There was no evidence to establish any right to authorship (through contributions to the development of the designs) by the patent owner.

This decision illustrates that the owner of certain IP rights (eg the patent owner) does not necessarily own all rights incidental to arrangements with other parties relating to their IP. The manufacturer’s design rights were created independently from the patent owner’s rights and, absent any circumstances to establish the contrary, the manufacturer owns them.


When is a person who contributes to an invention entitled to claim inventorship? When one person has a general idea of what is required but does not necessarily know how to put those ideas into effect and a second person does, then both are the inventors: Row Weeder v Nielsen (1997) 39 IPR 400.

The question might be whether the invention would have occurred without the second person’s involvement: Costa v GR & IE Daking (1994) 29 IPR 241. The contribution of the second person needs to have a material effect on the final concept of the invention: Row Weeder.

There is no joint inventorship with a person who bases the claim on knowledge derived from the true inventor: Stack.

Practical significance

The unifying element for joint authorship, designership and inventorship is the involvement of multiple people in an activity of original creativity. Title devolves from the creator of the work to the person obtaining the legal monopoly right.

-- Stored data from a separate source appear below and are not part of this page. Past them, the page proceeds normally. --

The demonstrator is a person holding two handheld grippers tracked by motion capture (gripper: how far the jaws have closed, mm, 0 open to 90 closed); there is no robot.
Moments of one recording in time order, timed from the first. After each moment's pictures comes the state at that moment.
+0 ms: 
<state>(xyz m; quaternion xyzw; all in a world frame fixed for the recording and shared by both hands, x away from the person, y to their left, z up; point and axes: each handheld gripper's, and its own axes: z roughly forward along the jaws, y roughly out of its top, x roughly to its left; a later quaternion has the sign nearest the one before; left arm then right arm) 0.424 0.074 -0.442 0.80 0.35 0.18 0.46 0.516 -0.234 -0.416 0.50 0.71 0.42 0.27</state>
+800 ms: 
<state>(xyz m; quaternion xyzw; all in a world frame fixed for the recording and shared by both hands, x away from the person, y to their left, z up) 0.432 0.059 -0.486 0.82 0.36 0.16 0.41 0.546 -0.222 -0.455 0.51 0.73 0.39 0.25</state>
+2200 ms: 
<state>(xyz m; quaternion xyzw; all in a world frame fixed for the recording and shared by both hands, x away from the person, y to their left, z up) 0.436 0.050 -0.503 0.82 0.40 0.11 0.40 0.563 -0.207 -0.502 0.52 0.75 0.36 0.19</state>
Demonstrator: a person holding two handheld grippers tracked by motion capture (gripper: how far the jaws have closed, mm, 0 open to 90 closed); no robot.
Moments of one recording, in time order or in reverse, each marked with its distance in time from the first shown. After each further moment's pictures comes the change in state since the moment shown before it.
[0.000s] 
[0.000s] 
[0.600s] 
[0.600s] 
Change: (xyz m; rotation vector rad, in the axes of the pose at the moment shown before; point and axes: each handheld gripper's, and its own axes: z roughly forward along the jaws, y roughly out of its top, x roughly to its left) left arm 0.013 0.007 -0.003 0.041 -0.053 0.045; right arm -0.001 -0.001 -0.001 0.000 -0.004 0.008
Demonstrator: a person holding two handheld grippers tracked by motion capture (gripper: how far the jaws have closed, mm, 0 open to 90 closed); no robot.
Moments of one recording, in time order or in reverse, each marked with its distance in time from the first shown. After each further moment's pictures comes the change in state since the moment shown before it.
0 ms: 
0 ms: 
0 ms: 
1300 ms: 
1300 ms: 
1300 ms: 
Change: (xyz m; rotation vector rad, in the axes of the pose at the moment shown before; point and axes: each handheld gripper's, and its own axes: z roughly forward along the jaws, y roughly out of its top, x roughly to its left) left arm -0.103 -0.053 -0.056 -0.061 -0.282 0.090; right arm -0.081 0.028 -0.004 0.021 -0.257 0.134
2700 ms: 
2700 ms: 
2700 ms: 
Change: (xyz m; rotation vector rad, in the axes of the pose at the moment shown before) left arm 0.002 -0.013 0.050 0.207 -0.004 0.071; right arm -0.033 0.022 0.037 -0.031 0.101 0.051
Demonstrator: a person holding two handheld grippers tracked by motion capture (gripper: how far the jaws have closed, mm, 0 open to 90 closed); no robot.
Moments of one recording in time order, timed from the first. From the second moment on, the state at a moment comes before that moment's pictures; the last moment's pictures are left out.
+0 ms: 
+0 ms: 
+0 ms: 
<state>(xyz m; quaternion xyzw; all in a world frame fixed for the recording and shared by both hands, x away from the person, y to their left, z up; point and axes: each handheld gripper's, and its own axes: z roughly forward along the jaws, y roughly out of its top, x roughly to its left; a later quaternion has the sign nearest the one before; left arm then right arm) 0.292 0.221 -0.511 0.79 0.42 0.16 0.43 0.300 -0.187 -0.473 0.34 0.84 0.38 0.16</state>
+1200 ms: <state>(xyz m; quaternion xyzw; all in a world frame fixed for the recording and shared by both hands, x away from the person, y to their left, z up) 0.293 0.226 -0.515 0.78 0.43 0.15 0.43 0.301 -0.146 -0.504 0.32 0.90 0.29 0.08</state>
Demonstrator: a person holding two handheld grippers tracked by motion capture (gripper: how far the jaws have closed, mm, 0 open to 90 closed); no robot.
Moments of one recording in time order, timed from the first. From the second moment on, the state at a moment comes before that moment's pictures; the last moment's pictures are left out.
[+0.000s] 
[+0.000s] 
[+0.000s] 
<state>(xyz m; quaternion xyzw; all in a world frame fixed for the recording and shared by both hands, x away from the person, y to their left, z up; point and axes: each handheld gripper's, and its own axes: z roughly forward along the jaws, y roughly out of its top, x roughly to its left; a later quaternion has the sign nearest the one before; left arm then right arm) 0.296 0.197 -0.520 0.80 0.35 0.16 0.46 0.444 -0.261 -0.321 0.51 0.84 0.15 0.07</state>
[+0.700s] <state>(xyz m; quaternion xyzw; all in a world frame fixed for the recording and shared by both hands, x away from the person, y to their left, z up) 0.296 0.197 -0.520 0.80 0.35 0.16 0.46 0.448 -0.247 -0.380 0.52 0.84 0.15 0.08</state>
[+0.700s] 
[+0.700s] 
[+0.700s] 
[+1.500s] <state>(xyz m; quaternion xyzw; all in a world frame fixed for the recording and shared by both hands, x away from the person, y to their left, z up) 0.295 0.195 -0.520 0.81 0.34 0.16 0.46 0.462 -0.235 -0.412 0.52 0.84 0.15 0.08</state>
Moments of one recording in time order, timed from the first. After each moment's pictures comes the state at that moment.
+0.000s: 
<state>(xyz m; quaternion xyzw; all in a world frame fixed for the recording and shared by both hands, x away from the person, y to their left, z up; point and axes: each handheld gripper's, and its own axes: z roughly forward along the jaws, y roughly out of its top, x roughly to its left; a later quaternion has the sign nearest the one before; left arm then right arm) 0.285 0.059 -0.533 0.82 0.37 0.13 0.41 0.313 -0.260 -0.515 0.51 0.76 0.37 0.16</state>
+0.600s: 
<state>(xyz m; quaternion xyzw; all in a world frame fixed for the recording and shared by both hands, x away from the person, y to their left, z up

For designers (other than employees), the default position for:

• copyright is that the designer is the owner of those contributions

• registered design rights is that the party contracting the designer to create the design is the owner of those contributions; and

• patent rights is that the designer is the owner of those contributions

This assumes the designer is making a sufficient, original contribution to establish authorship, designership or inventorship. As the default position for ownership can be altered by agreement, designers need to be able to identify when steps are required to secure ownership or when you are the owner.

Agreements about IP ownership must be written. By understanding your rights, you may have leverage to insist on ownership or be adequately compensated in dealings with clients.